Fortunately, in exercise 1.28, Miller and Rabin brought us the Miller-Rabin test method. This method is based on a variation of Fermat's little theorem:
If n is a prime, for any a < n, a^(n-1) ≡ 1(mod n)
To use the MR test, one needs to check for a "non-trivial square root of 1 mod n" during the square step of the Fermat test. If there exists an s = a^2; and s <> 1 and s <> n-1, and s^2 mod m = 1, then n is not a prime.
Matrix67: The Miller-Rabin primality test is also a probabilistic algorithm, and we call composites that pass the Miller-Rabin test with base a as strong pseudoprimes to base a. The first strong pseudoprime to base 2 is 2047. The first strong pseudoprime to bases 2 and 3 is as large as 1,373,653.
So, when you have sufficient test quantity, this method can guarantee safety in industrial applications. Below is my answer to question 1.28:
(define (remainder num divisor)
(- num (* divisor (round (/ num divisor)))))
(define (mr-expmod base exps m)
(define (square x) (* x x))
(define (check-square-root x n)
(define (check r)
(if (and (not (= x 1)) (not (= x (- n 1))) (= r 1)) 0 r))

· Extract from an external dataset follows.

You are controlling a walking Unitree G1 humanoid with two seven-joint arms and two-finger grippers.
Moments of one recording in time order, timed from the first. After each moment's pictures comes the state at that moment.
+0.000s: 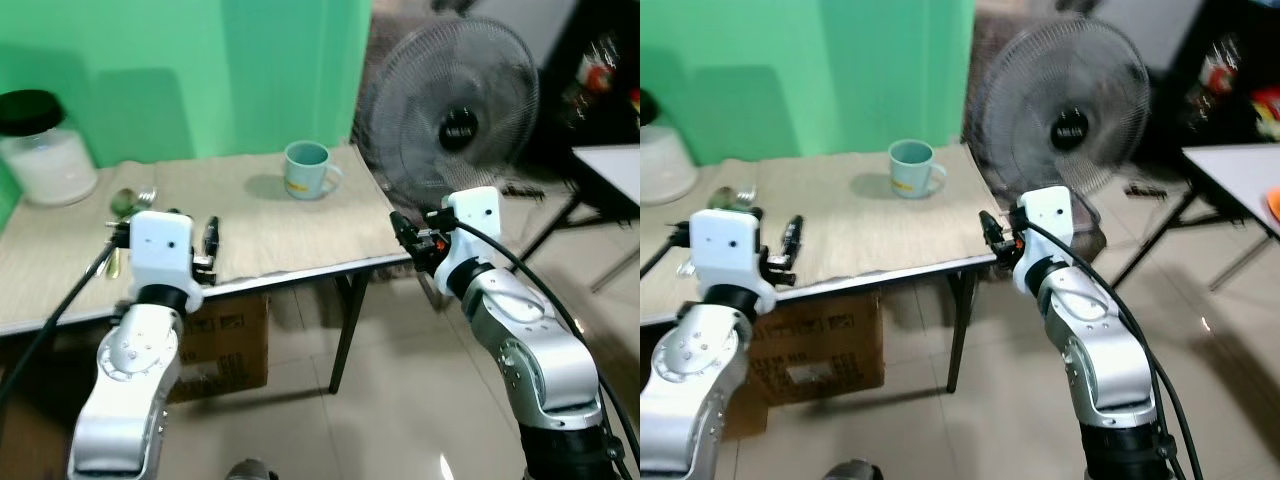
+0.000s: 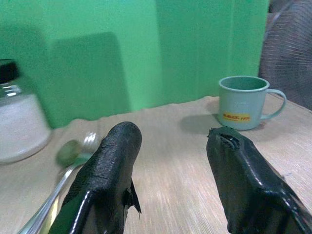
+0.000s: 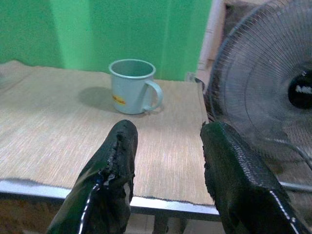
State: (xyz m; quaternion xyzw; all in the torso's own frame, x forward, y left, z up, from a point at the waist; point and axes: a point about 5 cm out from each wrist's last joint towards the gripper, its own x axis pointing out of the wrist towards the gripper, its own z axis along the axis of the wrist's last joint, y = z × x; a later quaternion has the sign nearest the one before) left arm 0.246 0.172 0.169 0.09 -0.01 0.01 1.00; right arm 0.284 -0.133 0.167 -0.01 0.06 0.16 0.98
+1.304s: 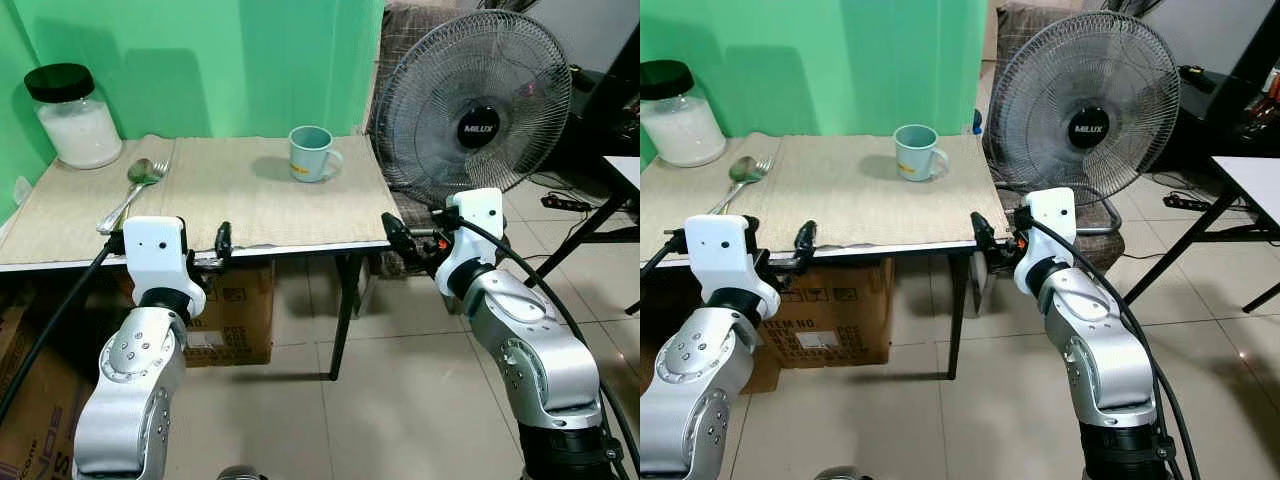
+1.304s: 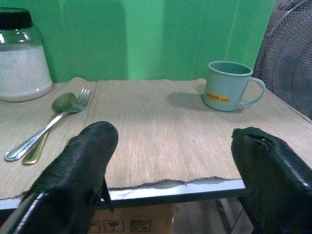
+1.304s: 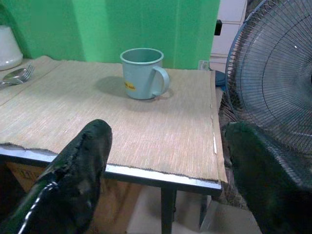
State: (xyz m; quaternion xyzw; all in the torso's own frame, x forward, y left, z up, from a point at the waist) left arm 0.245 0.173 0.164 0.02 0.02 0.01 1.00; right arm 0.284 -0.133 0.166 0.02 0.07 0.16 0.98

(check (remainder (square x) n)))
(cond ((= exps 0) 1)
((even? exps)
(check-square-root(mr-expmod base (/ exps 2) m) m))
(else
(remainder (* base (mr-expmod base (- exps 1) m))
m))))
;Miller-Rabin test, check n. if (a^(n-1)) mod n == 1 then in all probability n is a prime
(define (mr-test n)
(define (try-it a)
(= 1 (mr-expmod a (- n 1) n)))
(try-it (+ 1 (random (- n 1)))))
;get prime by Miller-Rabin-test. test n is prime or not, try times time
(define (mr-prime? n times)
(cond ((= 0 times) #t)
((mr-test n) (mr-prime? n (- times 1)))
(else #f)))
I compiled some data, seeking primes in the intervals [1000, 1100], [10000, 10100], [100000, 100100], and [1000000, 1000100], to see how these methods perform:
Conventional method Conventional method's divisor 2 optimization Miller-Rabin test method
[1000, 1100] 1 ms 1 ms 1 ms
[10000, 10100] 13 ms 8 ms 1 ms
[100000, 100100] 142 ms 78 ms 1 ms
[1000000, 1000100] 1337 ms 830 ms 1 ms
This was run on my Intel Core 1 1.83GHz machine (Ubuntu 8.04 + DrScheme).

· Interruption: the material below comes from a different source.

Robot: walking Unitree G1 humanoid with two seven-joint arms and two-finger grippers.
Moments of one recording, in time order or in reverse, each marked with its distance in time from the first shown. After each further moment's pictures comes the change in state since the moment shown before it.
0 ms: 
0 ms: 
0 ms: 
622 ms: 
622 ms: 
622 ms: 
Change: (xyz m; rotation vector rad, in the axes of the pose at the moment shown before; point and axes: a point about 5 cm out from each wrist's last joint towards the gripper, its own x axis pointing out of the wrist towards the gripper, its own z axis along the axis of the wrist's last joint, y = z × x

I also wrote a C version, with the following results:
Range [2, 10000]:
$ ./prime
Normal: return 0 cost 10ms
Fermat: return 0 cost 24ms
Miller-Rabin: return 0 cost 28ms
Range [200000, 1000000]:
$ ./prime
Normal: return 0 cost 3088ms
Fermat: return 0 cost 824ms
Miller-Rabin: return 0 cost 959ms
The gprof analysis results are mostly as expected, with a portion of the report below:
Each sample counts as 0.01 seconds.
% cumulative self self total
time seconds seconds calls us/call us/call name
63.55 2.58 2.58 800000 3.23 3.23 is_prime(int)
15.76 3.22 0.64 800005 0.80 0.84 fermat_expmod(long, long, long)
10.10 3.63 0.41 800012 0.51 0.88 mr_expmod(long, long, long)
7.27 3.92 0.29 14813786 0.02 0.02 chk_unusual_square_root(long, long)
1.23 3.98 0.05 main
0.86 4.01 0.04 800000 0.04 0.93 mr_test(long, long)
0.74 4.04 0.03 14813658 0.00 0.00 square(long)
0.25 4.05 0.01 800000 0.01 0.94 mr_is_prime(int)
0.25 4.06 0.01 800000 0.01 0.85 fermat_is_prime(int)
0.00 4.06 0.00 800000 0.00 0.84 fermat_test(long, long)
The reason for poor performance with small n values, I guess, is due to the overhead of handling ordinary recursion in C. However, as the data size increases, this overhead becomes relatively insignificant. If someone could convert the above algorithms into iterative form (which I cannot do :P) or tail-recursion form (gcc can optimize tail recursion into iterative form), I expect the performance would be even more pronounced.